Typically, the strength of a polymer is improved by increasing the number of chemical cross-links that hold together the material’s network of polymer strands. However, binding the strands more closely together also makes the polymer more brittle, reducing its stretchiness.
A group at the University’s Materials Research Laboratory claims to have developed a method for overcoming this trade-off that’s based on the tough, flexible polymeric byssal threads that marine mussels use to secure themselves to rocks.
To develop the material, the team synthesised an amorphous, loosely cross-linked epoxy network and then treated it with iron to form dynamic iron-catechol cross-links. In the absence of iron, when one of the covalent cross-links breaks, it is broken forever, because no mechanism for self-healing exists.
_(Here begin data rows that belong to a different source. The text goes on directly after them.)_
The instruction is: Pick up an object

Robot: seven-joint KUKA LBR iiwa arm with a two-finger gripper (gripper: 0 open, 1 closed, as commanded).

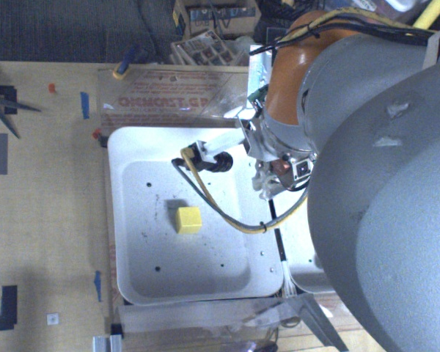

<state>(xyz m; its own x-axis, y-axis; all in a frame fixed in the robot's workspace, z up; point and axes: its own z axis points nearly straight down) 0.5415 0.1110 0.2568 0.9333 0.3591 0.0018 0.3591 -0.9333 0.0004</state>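
Arm (pixel 374 196) loomed over counter (pixel 44 218) from right. White bin (pixel 205 270) held yellow block (pixel 188 219) near centre. Gripper (pixel 268 180) hung at bin's right side, apart from block; grip state could not be told. Pick judged not yet done.

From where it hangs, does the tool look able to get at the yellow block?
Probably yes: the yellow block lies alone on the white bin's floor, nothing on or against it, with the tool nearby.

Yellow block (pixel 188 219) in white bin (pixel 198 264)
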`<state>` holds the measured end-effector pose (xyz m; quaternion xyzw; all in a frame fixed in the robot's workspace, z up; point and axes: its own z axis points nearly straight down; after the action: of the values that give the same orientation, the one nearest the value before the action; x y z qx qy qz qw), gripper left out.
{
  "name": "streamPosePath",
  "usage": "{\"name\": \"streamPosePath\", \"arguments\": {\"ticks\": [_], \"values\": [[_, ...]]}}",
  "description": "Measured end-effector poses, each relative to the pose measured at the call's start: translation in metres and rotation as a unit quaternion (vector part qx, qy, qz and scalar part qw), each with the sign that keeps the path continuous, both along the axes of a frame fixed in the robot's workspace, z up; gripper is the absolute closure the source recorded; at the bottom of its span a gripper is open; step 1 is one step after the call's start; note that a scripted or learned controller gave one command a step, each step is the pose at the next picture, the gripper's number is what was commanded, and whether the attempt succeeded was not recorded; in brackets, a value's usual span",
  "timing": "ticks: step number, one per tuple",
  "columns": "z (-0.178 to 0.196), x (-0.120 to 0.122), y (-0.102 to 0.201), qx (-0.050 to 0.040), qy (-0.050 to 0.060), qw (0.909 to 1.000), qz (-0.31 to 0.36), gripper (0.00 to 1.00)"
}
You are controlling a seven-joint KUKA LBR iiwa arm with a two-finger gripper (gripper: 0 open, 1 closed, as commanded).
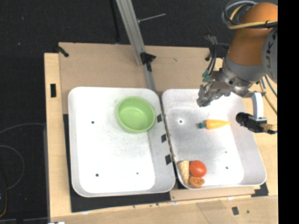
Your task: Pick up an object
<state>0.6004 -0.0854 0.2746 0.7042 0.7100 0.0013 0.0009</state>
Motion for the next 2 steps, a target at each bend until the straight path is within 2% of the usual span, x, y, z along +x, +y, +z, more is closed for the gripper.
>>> {"name": "streamPosePath", "arguments": {"ticks": [2], "values": [[-0.029, 0.026, 0.096, -0.0001, 0.003, 1.0000, -0.001, 1.00]]}}
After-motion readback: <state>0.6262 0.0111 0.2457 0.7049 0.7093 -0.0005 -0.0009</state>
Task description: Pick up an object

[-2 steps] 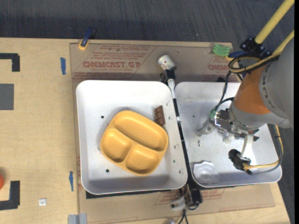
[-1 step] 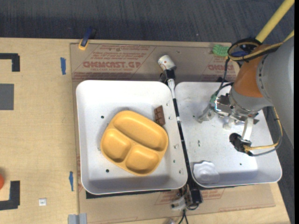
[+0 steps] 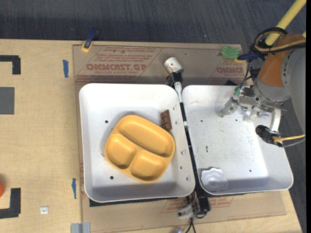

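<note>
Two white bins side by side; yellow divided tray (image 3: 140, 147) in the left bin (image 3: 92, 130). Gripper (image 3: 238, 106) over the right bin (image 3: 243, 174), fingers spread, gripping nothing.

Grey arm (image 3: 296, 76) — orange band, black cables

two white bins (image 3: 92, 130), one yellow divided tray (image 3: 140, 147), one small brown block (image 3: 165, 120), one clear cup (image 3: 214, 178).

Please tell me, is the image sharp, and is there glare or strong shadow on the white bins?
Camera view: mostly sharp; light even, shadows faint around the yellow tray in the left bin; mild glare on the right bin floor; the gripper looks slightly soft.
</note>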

But when the reversible iron-catechol coordination bonds are present, any of those iron-containing broken cross-links can reform, not necessarily in exactly the same place but nearby, thus maintaining the material’s resiliency even as its strength increases.
As the iron-catechol network is stretched, it doesn’t store the energy, so when the tension is released, the material doesn’t bounce back like a rubber band but, rather, dissipates the energy. The material then slowly recovers to reassume its original shape, in much the same way a viscoelastic material such as memory foam does after the pressure on it is released.
Whilst previous efforts to mimic mussel chemistry have focussed on wet materials such as hydrogels, the UC project is focussed on a so-called dry system which the team claims are up to 25 times stiffer and five times more stretchy than wet systems.
This is because in a wet system, the network absorbs water, causing the polymer chains to stretch, so there is not much extra flexibility left. But with a dry material, the amorphous spaghetti-like strands are initially very compact, with a lot of room to stretch.
The group claims that the technology could have a host of commercial and industrial applications.
“A material having that characteristic, called an ‘energy-dissipative plastic,’ is useful for coatings,” said Thomas Cristiana, co-lead author of a paper on the work in the journal Science. “It would make a great cell-phone case because it would absorb a large amount of energy, so the phone would be less likely to break upon impact with the floor and would be protected.”